Yokahama, March 2013
Beyond the trends in
terms of what jobs are created and where, Castells also looks at how an
increasingly networked society has also impacted working time, job stability,
and “the social contract between employer and employee” (p. 282). Flexible job arrangements are increasing
globally. For example, Japan has been known
for lifelong job security attached to employment in major companies. However, Japan has a “dual labor market logic”
in which “it has combined the benefits of the commitment of a core labor force
with the flexibility of the peripheral labor market,” namely, foreign workers,
day laborers, and part-time female workers.
In fact, women part-timers are extremely important in Japan, where the typical
pattern is that women work before marriage and then later return to the
workforce part-time after raising children.
Castells also believes that the lifelong employment will decrease in
Japan because of same trends affecting countries like the US, namely, shortened
work life within companies, age discrimination for younger, cheaper workers making
upper mobility trajectory much shorter, and as a result, decreasing job
stability. An increasingly interdependent global system also means that trends
in one country can affect practices in other countries.
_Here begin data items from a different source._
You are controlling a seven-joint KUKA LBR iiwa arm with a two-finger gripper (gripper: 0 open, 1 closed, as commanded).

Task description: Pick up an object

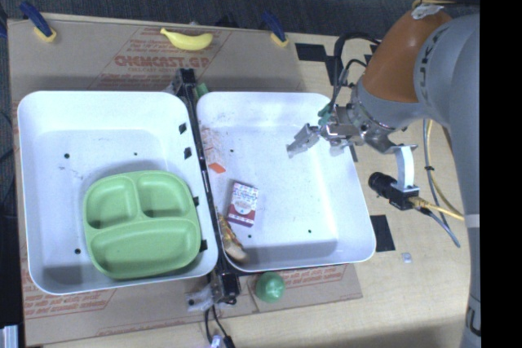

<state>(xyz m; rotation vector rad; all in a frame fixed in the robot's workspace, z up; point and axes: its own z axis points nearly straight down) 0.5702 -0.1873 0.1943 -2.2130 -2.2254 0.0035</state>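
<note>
We see the end effector (300,141) hanging over the right bin (342,234), near its far right edge, its fingers spread narrowly with nothing between them. So the pick is not yet done. The nearest candidate, a small red box (243,203), lies well apart toward the bin's near left corner, with a small tan thing (231,243) just beside it. The green tray (143,222) sits in the left bin (33,175).

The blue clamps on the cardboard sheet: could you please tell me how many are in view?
2. One blue clamp grips the cardboard's far left corner; the other sits on its far edge, beyond the right bin. The arm may hide more.
</note>
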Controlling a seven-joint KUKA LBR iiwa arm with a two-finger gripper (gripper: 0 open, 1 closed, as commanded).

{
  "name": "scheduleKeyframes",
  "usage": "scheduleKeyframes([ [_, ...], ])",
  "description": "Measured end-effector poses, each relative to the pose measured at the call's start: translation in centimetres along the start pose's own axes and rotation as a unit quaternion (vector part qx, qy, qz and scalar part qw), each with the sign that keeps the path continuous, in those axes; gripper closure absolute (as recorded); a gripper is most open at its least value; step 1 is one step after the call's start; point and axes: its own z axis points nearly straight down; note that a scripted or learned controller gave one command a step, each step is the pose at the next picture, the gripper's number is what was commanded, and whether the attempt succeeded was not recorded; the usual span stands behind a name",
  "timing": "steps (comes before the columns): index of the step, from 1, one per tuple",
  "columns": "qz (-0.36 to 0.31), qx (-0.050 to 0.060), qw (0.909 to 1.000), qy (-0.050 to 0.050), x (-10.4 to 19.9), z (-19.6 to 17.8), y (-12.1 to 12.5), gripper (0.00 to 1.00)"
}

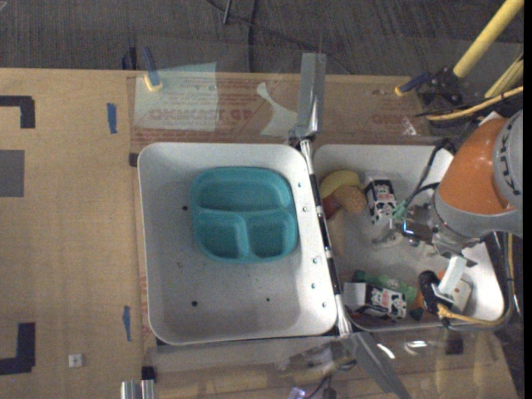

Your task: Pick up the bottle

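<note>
The wooden bench (66,223) carries two shallow white bins side by side. The left bin (166,306) holds a teal divided plate (243,213) with three compartments, lying flat in its upper half. The right bin (416,156) holds the smaller things. The grey arm (478,181), with its orange band, reaches in from the right over this bin, and its gripper (397,221) hangs low near the bin's middle; whether it is spread or closed cannot be made out, and nothing can be seen held in it. A yellow and tan fruit-like toy (342,191) lies in the bin's upper left corner, with a small black-and-white box (381,199) just beside it and close to the gripper. The bottle (378,296), green with a printed label, lies on its side along the bin's lower edge, its long axis running roughly left to right.
</note>
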Motion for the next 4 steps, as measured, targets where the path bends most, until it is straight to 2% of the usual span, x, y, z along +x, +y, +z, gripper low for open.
scheduleKeyframes([
  [1,0.158,0.006,0.9875,0.006,-5.3,0.0,4.5,0.00],
  [2,0.176,0.007,0.9844,-0.001,-1.8,-2.2,-1.6,0.00],
  [3,0.420,-0.003,0.9077,-0.001,0.6,-0.1,-4.2,0.00],
  [4,0.514,0.002,0.8577,-0.003,3.9,0.1,4.5,0.00],
])
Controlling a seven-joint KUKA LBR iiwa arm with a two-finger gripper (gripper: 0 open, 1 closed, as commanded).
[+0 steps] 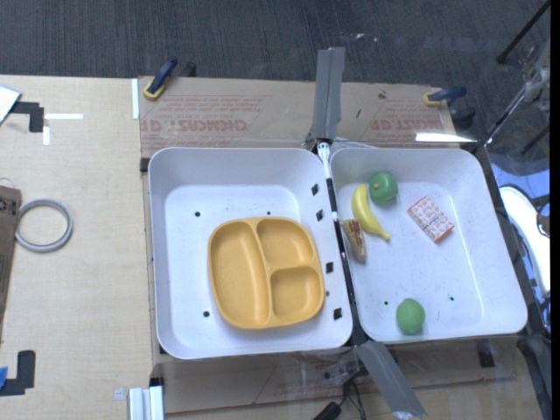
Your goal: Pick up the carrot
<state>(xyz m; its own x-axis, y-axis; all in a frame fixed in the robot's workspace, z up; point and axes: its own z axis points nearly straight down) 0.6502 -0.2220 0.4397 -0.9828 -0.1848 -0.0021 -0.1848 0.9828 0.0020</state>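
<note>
On the tabletop (79, 322), a roll of tape (42, 224) lies at the far left. The left bin (175, 182) holds a yellow divided plate (267, 271). In the right bin (472, 261), a brownish elongated piece (354, 239), possibly the carrot, lies against the left wall, touching a banana (367, 213). A green fruit (382, 187), a second green fruit (410, 316) and a red-patterned packet (430, 218) follow. I cannot tell the tool's state.

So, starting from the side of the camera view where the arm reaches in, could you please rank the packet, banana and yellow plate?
1. Red-and-white packet, right bin.
2. Banana, same bin, leftward.
3. Yellow divided plate, left bin.
</note>
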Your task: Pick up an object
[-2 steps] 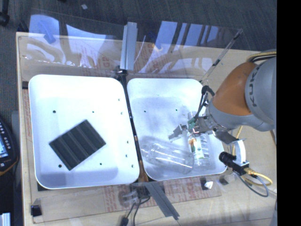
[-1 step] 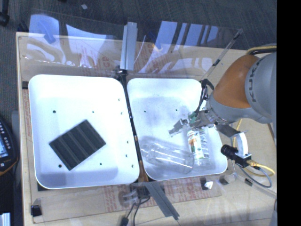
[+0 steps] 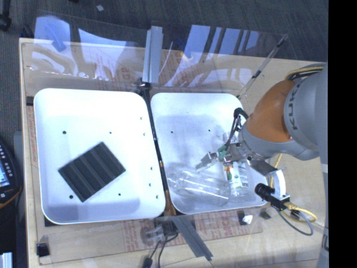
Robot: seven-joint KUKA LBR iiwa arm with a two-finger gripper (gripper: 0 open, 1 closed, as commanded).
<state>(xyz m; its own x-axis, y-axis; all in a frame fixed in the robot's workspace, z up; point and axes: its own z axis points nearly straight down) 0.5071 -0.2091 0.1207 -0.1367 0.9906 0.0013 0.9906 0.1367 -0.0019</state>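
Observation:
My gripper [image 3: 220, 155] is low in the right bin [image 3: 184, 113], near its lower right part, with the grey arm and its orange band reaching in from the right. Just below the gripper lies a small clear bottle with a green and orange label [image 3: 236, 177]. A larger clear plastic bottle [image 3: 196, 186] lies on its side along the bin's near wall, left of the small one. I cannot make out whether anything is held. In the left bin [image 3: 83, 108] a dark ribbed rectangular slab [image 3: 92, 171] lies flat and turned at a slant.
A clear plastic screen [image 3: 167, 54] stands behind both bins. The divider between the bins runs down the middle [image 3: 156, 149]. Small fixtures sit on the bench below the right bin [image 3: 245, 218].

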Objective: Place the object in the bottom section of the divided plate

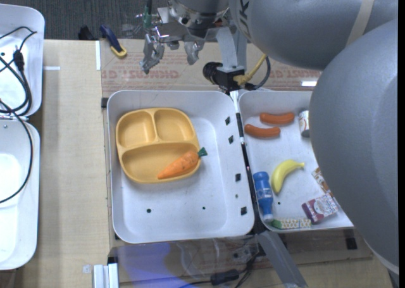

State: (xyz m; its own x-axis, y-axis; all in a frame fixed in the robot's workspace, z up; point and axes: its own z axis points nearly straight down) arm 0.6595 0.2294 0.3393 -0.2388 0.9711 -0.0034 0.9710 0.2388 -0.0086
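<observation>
An orange carrot [180, 164] with a green stem lies in the bottom section of the yellow divided plate [140, 133], its tip hanging over the plate's right rim. The plate sits in the left white bin [215, 198]. My gripper [171, 56] hangs high above the bench beyond the far edge of that bin, open, with nothing between its fingers.
The right bin [292, 147] holds two sausages [276, 118], a banana [286, 172], a blue bottle [262, 194] and a small packet [318, 208]. The arm's big grey links cover the upper right. White trays with black cables lie at the far left.
</observation>
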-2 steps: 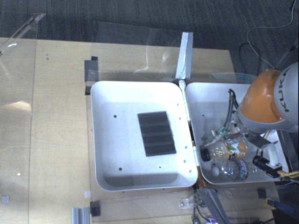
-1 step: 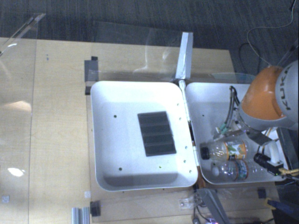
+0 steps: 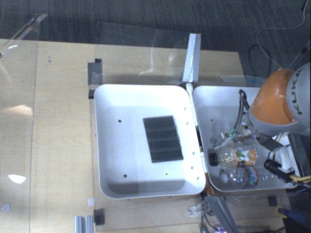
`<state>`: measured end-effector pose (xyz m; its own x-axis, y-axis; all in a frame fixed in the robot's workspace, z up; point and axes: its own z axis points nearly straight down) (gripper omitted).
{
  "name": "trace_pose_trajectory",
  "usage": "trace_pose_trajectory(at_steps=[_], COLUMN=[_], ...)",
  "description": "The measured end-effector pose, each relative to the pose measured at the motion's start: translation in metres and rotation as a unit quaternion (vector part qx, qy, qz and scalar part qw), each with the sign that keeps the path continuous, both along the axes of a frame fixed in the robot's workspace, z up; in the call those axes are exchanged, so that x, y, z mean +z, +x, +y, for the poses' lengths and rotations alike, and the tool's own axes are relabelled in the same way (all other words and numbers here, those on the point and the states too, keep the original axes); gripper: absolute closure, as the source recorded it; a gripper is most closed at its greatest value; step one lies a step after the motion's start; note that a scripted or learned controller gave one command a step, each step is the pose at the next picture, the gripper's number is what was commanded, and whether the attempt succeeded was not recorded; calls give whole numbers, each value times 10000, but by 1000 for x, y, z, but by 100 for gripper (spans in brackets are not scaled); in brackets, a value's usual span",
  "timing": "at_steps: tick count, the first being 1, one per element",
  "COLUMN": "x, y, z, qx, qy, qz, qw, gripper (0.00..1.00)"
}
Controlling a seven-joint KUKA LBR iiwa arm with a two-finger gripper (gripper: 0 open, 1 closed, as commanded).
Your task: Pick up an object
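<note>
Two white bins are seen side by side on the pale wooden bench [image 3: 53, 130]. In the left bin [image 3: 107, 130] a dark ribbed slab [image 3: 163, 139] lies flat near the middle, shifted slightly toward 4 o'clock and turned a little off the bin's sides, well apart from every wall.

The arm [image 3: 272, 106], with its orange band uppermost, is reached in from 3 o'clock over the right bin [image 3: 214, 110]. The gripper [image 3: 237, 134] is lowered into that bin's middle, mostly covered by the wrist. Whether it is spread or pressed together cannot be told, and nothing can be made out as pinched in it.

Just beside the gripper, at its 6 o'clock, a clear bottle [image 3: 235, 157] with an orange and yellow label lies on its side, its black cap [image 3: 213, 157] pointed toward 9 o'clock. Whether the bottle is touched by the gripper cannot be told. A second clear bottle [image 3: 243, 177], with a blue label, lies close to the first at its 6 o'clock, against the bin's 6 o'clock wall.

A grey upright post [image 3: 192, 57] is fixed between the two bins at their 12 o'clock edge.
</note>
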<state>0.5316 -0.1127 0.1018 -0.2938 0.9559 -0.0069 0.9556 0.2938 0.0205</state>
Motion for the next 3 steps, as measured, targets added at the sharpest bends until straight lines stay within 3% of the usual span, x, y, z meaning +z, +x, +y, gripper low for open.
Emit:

As a matter of fact, says Castells, “the
indirect effects of such tendencies on the conditions of labor in all countries
are far more important than the measurable impact of international trade or
cross-border direct employment” (p. 255).
He goes on to point out that “this model is not the inevitable
consequence of the informational paradigm but the result of an economic and
political choice made by governments and companies selecting the ‘the low road’
in the process of transition to the new, informational economy, mainly using
productivity increases for short-term profitability” (p. 255). In an increasingly interdependent,
rapidly-changing world, the lure of short-term certainty is likely to be
attractive almost everywhere than long-term possibility.
References
Castells, M. (2000). The
rise of the network society. Malden, Mass: Blackwell Publishers.